Thanks for the reply Bruce, I hope i have figured it out:
g=4∏^2L / T^2

so g = 4 x 9.86 x 0.48m / 1.76 = 10.75 m/s/s

9.81 - 10.75 / 9.81 = 9.5% error.

Is this correct Bruce?

 

[Delphi51]

Using g=4∏^2L / T^2 you are calculating g from just the first point. The idea is to use some measure of all the points to get an accurate value of g out of the experiment.
You should be calculating g from the slope on your graph.
Comparing your T= 2∏√L/g to good old y = mx + b, you see that y corresponds to T, x corresponds to √L and the slope m corresponds to 2∏/√g
slope = 2∏/√g converts to g = (2∏/slope)².
If you use your slope of 0.2, it works out badly.
I don't agree with a slope of 0.2 for that data. As a rough check, do slope = ΔT/Δ√L for the Δ's of the first and last data points: (√L,T) = (.69, 1.33) and (.39,.73).
I get slope = (1.33-.73)/(.69-.39) = .6/.3 = 2.
But don't use that value; go back to your graph and get the slope of the line of best fit through all the points on the graph.
My compliments on your data; I see it makes a very nearly perfectly straight line! You must have measured very carefully.

 

[Johnahh]

Hi Delphi thanks for your reply, they are very close as I used the same length 3 times and got the average, but thank you :)
ok I see that a value of 2 works as it would be ∏^2 which is 8.96
that makes a error of 0.5% which is very nice.
I can see my error before not making my lengths into meters, but there is still a problem I do not know how to measure the slope for each point?

Also i have never seen y = mx + b?

Thanks

 

[Delphi51]

You don't measure the slope for each point.
You measure the rise and run for the straight line of the graph. Slope is rise/run.

y = mx + b is a grade 9 math concept. It is the standard equation for a straight line on a y vs x graph. b is the y-intercept, m is the slope. Once you know b and m, then given any value of x you can calculate the y value of the (x,y) point on the graph. So y = mx+b holds the same information as the straight line does. In physics we use formulas a lot and each one represents a straight line on some graph. Most of them were originally found by graphing. In your experiment, you could have deduced that formula for the period of a pendulum from your experimental data through knowing that y = mx + b is the formula for the straight line. The physics formula is nothing more or less than the equation for the line that best fits the experimental data.

 

[Johnahh]

Thanks a lot for clearing that up.
So as my line of best fit runs through the first and last point i can indeed use the gradient of 2.
meaning that my experiment had a overall error of 0.5%.

 

[Delphi51]

Yes, you are quite correct.
But I fear your misunderstanding of how to use the slope arose from someone showing you that shortcut! Better to do it with the rise and run. After all, the line of best fit never EXACTLY hits a data point.

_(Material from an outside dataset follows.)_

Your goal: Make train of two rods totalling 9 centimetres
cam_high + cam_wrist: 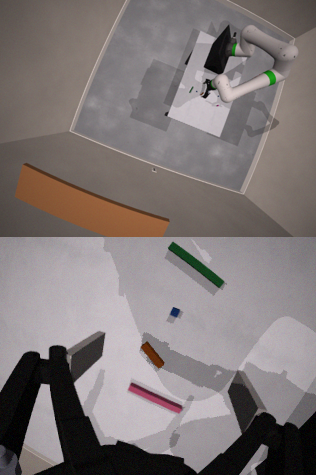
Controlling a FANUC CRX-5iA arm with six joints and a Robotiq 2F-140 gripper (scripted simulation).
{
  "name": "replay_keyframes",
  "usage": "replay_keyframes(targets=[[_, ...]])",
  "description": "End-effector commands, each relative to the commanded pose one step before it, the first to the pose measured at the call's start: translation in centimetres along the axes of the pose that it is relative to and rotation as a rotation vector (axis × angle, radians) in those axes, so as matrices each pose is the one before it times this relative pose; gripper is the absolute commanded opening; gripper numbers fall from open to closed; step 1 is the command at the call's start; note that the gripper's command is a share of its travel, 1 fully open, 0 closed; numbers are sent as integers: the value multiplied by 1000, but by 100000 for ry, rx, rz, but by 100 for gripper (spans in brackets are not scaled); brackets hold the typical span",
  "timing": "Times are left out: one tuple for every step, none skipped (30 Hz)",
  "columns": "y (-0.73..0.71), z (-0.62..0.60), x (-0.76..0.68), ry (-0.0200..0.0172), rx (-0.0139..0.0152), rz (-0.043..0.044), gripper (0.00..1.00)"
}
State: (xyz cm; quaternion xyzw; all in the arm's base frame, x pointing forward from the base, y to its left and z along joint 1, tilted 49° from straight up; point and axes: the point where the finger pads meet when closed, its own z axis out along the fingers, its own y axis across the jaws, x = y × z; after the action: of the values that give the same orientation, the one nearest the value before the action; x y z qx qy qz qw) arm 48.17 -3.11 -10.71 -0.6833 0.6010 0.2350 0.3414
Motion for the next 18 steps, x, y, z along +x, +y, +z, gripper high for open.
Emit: replay_keyframes(targets=[[-1142, -613, -3930, 803, 450, -16723, 100], [-327, -97, -831, 52, -8, -3706, 100], [-341, -92, -823, 42, -6, -3703, 100], [0, 0, 0, 0, 0, 0, 100], [0, 0, 0, 0, 0, 0, 100], [-975, -239, -2357, 69, 1, -10656, 100], [-293, -56, -586, 5, 6, -2749, 100], [-341, -61, -661, 0, 9, -3127, 100], [-402, -66, -754, -7, 15, -3599, 100], [-426, -64, -768, -16, 21, -3709, 100], [-439, -60, -759, -24, 27, -3714, 100], [-450, -56, -748, -31, 33, -3708, 100], [-462, -52, -736, -38, 40, -3703, 100], [-473, -49, -726, -45, 47, -3702, 100], [-485, -45, -715, -52, 55, -3702, 100], [-496, -41, -704, -58, 62, -3702, 100], [-507, -38, -693, -64, 71, -3702, 100], [-517, -35, -682, -69, 79, -3703, 100]])
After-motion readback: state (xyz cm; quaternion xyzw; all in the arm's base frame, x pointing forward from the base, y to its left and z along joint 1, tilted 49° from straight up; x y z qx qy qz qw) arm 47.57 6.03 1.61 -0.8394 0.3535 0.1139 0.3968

BTW, there is something in the question that disturbs me a little.
The purpose of the experiment was to measure g at your location (it does vary; the local college here requires students to use the value 9.83 which is what you measure there - so you probably don't know what exactly to compare your value with). Yet you are asked to find the % difference between your measurement and the accepted value. To me, the "% error" is an estimate of how accurately your experiment was done. I would ask my students to estimate how accurately they measured the times - they would repeat one a few times and see how much the times vary. And the length measurement is probably accurate to within half of one of the divisions on your ruler. These estimates would give you error bars both horizontally and vertically on the graph. A very important question at this point is whether or not the line of best fit actually fits to within the error bars. Then, how much could the slope of the line vary and still fit? That variation in the range of possible slopes would determine how accurately the final calculation of the experimental value of g is. After doing all that work, you can say whether or not the data fits a formula and if so something like "local g = 9.82±.03". Sorry if I'm distracting you from your assignment; just trying to contribute to your education.